Details About Georgia’s Hands-Free Driving Law
Transportation safety has remained a top priority in the Georgia State House for many years, and I am happy to announce that the Hands-Free Georgia Act will officially go into effect on July 1. Many Georgia drivers are uncertain of what this law specifically entails. The Hands-Free Georgia Act does prohibit drivers from holding their phones and operating a motor vehicle simultaneously; however, there are other aspects of the law that Georgia drivers should be aware of.
- Drivers will not be allowed to cradle or hold a phone or other electronic wireless device behind the wheel unless the driver is making an emergency call.
- Drivers will not be allowed to use more than one button to answer or use their mobile phone.
- Drivers will not be allowed to reach for a phone or other electronic wireless device if doing so requires them to undo their seat belt or stand.

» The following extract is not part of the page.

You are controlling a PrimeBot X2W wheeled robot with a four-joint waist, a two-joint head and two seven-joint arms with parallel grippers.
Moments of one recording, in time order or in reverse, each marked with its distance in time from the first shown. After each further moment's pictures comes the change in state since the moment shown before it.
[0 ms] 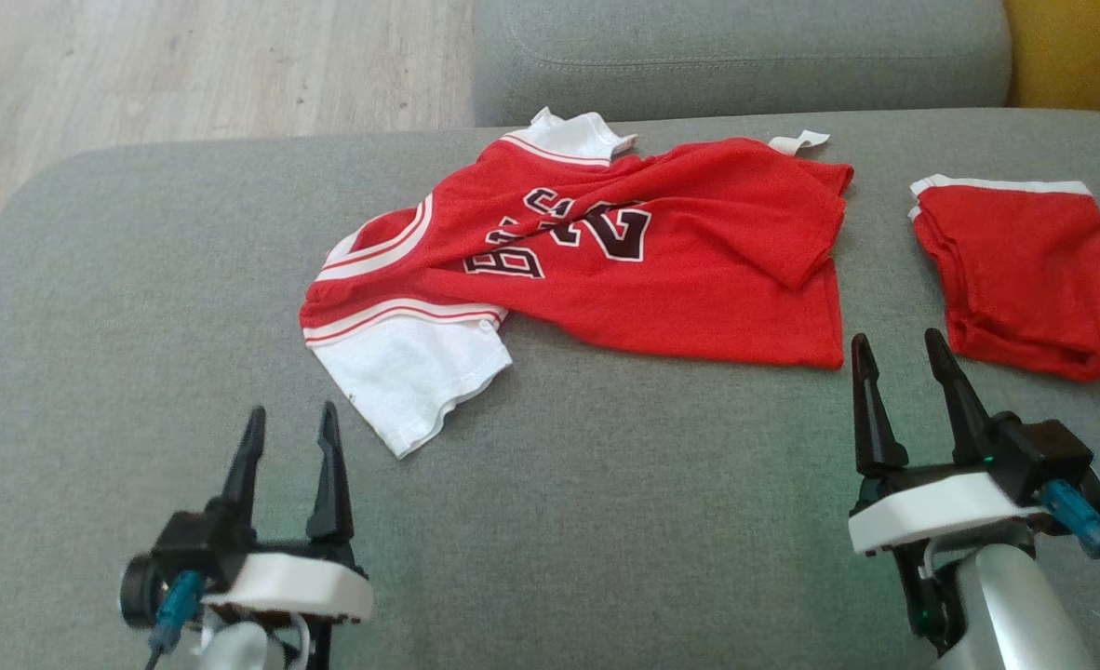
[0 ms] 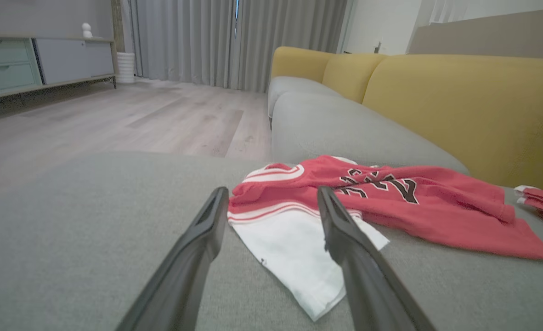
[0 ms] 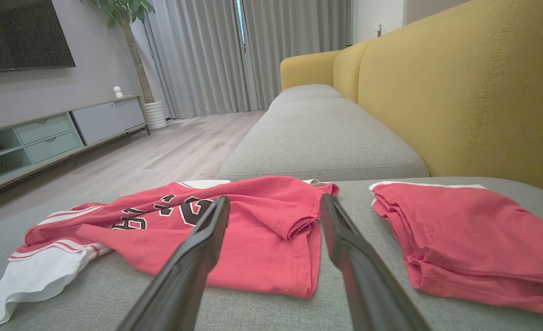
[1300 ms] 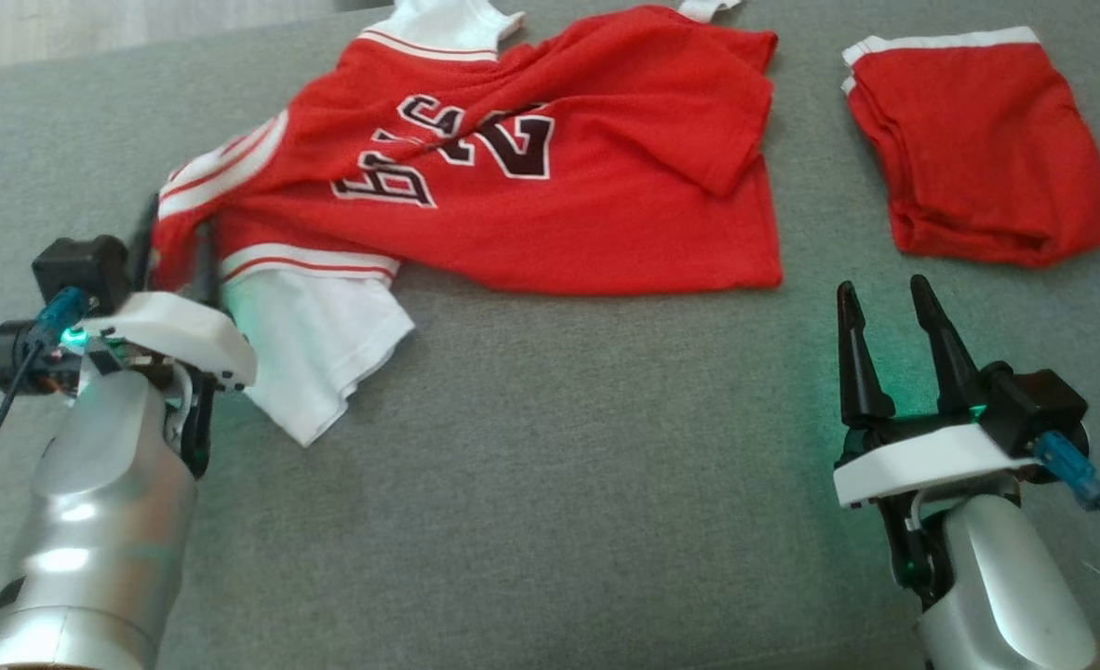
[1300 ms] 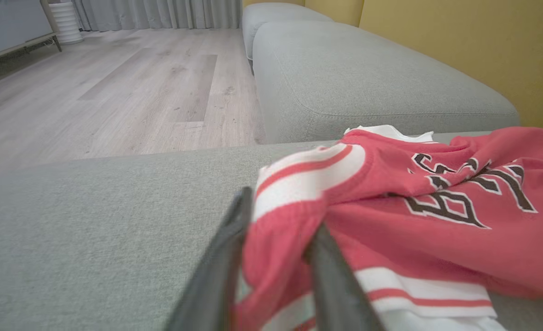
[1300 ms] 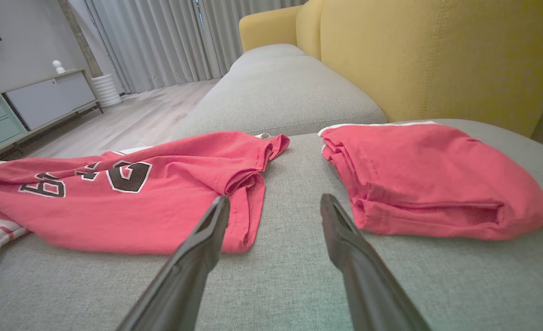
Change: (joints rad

- Drivers will not be allowed to text, answer emails, watch videos, or record from behind the wheel.
- Drivers are allowed to use GPS, voice-to-text features, and can make and receive phone calls as long as it is hands-free (via single-ear headphones or Bluetooth pieces).
- Drivers are allowed to use in-car navigation and entertainment systems.
- Drivers are allowed to use music streaming apps, but they cannot activate these apps or change music while driving. Music streaming apps that include video are prohibited.
- Law enforcement, emergency, and utility drivers are still allowed to use their phones.